Activity:
The answer must consist only of the lines from the line with "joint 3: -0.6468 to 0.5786" to the line with "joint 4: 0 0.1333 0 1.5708", both included, exactly as they stand below.

=== Dataset ===

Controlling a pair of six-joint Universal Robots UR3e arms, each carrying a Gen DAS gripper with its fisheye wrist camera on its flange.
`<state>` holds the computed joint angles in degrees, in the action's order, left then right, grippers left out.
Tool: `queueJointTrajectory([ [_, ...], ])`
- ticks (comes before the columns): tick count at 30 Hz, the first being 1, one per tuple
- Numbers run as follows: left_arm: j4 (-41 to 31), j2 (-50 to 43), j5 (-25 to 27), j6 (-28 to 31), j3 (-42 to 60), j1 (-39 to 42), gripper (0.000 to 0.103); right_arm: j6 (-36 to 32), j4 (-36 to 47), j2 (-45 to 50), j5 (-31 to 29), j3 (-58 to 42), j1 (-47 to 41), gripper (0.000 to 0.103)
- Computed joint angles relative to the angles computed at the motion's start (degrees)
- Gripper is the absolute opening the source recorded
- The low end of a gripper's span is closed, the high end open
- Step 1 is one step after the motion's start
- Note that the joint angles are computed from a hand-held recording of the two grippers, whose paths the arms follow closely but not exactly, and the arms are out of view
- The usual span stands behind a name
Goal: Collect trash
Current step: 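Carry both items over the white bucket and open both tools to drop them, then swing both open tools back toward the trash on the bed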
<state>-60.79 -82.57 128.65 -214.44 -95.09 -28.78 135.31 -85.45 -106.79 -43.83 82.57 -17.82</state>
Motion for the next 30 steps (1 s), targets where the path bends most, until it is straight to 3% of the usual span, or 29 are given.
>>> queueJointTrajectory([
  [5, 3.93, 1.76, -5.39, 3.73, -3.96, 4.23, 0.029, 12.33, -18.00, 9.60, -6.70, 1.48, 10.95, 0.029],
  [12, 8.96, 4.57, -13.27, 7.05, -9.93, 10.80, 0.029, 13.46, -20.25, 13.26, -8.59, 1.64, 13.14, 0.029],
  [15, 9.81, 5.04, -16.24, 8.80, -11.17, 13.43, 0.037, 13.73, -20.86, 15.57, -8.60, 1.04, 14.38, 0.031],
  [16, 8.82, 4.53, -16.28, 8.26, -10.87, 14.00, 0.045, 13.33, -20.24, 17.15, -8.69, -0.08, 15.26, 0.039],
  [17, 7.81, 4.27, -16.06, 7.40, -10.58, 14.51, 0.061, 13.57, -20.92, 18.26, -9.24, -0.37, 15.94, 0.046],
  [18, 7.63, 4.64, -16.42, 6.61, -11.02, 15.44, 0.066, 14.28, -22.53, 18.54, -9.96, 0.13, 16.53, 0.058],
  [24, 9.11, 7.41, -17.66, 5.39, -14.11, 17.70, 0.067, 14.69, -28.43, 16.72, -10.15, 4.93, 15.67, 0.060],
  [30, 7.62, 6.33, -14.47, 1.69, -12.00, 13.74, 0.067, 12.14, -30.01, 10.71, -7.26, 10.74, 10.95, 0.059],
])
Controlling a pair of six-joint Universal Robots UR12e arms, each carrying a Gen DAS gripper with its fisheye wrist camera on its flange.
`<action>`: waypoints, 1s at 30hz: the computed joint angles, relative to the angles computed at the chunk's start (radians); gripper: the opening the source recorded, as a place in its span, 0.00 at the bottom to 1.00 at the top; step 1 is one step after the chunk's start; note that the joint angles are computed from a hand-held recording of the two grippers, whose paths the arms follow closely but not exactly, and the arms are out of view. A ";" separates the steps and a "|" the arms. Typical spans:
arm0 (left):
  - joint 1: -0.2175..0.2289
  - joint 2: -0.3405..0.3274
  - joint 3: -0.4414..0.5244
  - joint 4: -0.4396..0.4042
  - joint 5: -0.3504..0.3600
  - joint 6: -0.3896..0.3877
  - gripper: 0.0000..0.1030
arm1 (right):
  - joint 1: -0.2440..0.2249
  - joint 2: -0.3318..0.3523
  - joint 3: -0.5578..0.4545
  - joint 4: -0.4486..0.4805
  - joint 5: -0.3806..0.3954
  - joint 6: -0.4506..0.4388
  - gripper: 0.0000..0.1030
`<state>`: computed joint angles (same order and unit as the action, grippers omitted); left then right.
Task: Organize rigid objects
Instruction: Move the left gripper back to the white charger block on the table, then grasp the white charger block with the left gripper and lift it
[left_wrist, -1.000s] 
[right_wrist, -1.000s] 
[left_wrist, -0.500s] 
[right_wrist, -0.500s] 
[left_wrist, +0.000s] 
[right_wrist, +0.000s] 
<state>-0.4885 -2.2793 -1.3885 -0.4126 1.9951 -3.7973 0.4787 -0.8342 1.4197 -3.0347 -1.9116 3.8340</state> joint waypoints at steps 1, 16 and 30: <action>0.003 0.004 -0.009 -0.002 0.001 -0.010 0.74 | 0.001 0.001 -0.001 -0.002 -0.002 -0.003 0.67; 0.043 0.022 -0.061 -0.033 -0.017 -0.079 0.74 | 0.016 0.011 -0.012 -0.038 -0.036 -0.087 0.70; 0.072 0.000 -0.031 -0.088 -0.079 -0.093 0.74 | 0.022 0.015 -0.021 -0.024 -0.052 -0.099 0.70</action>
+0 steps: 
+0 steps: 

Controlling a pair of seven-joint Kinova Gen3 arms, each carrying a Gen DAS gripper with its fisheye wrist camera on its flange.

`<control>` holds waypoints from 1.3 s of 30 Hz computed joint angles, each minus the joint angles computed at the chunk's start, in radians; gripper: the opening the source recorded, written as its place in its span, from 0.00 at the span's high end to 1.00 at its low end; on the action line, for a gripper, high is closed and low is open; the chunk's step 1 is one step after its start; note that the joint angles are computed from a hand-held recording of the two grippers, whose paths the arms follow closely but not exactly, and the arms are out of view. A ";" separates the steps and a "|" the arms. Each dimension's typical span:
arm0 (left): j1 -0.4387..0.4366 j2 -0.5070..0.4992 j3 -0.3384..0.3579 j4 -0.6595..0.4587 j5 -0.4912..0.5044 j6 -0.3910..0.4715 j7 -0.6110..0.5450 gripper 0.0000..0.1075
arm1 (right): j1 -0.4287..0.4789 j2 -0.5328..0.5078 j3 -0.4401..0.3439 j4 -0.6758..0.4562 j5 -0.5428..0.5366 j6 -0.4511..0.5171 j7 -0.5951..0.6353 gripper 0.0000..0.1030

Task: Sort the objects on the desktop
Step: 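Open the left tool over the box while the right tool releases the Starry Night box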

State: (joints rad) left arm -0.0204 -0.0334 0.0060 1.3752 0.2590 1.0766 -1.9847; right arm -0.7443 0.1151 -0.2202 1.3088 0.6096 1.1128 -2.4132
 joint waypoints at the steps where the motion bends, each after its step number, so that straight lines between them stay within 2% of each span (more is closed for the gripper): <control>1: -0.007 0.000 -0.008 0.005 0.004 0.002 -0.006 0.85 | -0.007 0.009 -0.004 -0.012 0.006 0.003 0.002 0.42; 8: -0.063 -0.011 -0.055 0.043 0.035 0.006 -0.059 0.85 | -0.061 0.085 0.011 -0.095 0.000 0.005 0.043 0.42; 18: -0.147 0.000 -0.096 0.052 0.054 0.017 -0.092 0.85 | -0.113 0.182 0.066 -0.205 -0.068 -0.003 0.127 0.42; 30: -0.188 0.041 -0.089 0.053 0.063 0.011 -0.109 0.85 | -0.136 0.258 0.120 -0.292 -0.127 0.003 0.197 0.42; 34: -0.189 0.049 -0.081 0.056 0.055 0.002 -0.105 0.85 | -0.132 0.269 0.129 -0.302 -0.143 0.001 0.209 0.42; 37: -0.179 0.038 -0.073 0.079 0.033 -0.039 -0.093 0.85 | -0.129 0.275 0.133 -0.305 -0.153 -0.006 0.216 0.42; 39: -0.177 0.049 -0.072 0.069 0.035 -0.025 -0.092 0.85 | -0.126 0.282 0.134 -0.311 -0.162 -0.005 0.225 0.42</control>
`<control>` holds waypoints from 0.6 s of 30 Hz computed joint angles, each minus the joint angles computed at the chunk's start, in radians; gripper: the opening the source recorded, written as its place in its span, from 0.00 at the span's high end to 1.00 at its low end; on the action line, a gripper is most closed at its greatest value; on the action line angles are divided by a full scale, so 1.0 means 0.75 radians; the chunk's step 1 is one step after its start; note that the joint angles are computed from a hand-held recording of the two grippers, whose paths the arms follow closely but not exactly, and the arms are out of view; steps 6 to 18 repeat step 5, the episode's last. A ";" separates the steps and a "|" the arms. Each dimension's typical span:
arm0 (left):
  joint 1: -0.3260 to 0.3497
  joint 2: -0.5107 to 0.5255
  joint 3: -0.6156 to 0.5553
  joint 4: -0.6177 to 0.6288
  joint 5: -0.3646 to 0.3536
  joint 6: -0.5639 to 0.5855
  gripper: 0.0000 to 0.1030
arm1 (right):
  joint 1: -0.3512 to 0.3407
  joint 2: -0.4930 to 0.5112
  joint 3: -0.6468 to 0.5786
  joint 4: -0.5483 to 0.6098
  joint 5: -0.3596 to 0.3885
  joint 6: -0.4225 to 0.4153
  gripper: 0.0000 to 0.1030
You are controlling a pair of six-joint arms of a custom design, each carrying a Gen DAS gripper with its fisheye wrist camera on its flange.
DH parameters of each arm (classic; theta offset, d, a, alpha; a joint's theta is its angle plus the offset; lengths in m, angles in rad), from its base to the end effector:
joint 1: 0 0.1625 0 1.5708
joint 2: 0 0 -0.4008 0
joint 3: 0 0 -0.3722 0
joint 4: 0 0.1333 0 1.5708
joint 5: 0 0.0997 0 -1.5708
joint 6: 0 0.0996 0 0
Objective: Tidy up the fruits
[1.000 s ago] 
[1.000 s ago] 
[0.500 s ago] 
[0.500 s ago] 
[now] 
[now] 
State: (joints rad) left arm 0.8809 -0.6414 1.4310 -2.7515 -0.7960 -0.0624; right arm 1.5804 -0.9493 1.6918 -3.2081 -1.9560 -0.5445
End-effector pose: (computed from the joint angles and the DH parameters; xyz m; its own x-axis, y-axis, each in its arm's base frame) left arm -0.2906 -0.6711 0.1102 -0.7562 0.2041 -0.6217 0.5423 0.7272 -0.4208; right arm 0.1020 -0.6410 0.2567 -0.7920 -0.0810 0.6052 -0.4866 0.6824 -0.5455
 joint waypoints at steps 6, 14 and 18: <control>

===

Your response:
  joint 3: -0.6468 to 0.5786
  joint 4: -0.5483 to 0.6098
  joint 5: -0.3596 to 0.3885
  joint 6: -0.4225 to 0.4153
  gripper: 0.0000 to 0.1030
You are controlling a pair of six-joint arms of a custom design, each carrying a Gen DAS gripper with its fisheye wrist camera on its flange.
DH parameters of each arm (classic; theta offset, d, a, alpha; a joint's theta is its angle plus the offset; lengths in m, angles in rad), from its base to the end effector:
joint 1: 0 0.1625 0 1.5708
joint 2: 0 0 -0.4008 0
joint 3: 0 0 -0.3722 0
joint 4: 0 0.1333 0 1.5708

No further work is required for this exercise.